_TASK ITEM:_ Wherever the string "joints" occurs in a line of these records, report that line.
+--
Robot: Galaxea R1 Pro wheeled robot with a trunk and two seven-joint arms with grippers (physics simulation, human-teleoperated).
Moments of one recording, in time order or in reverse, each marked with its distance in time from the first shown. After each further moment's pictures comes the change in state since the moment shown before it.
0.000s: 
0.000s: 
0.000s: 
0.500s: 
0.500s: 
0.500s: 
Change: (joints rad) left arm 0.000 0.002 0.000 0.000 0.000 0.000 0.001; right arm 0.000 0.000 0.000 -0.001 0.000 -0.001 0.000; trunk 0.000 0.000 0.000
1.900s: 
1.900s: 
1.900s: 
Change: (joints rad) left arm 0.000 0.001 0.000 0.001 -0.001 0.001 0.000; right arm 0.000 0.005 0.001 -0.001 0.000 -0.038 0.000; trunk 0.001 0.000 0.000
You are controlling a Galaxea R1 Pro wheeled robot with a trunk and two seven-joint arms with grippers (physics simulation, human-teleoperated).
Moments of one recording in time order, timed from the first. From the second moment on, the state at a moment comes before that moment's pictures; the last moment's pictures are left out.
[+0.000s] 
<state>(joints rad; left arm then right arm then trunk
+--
_COMPLETED TASK:_
Change: (joints rad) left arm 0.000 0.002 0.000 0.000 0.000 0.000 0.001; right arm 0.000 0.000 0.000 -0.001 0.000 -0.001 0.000; trunk 0.000 0.000 0.000
Change: (joints rad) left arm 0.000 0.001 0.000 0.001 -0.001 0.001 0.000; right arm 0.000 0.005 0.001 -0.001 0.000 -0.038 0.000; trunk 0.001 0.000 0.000
<state>(joints rad; left arm then right arm then trunk

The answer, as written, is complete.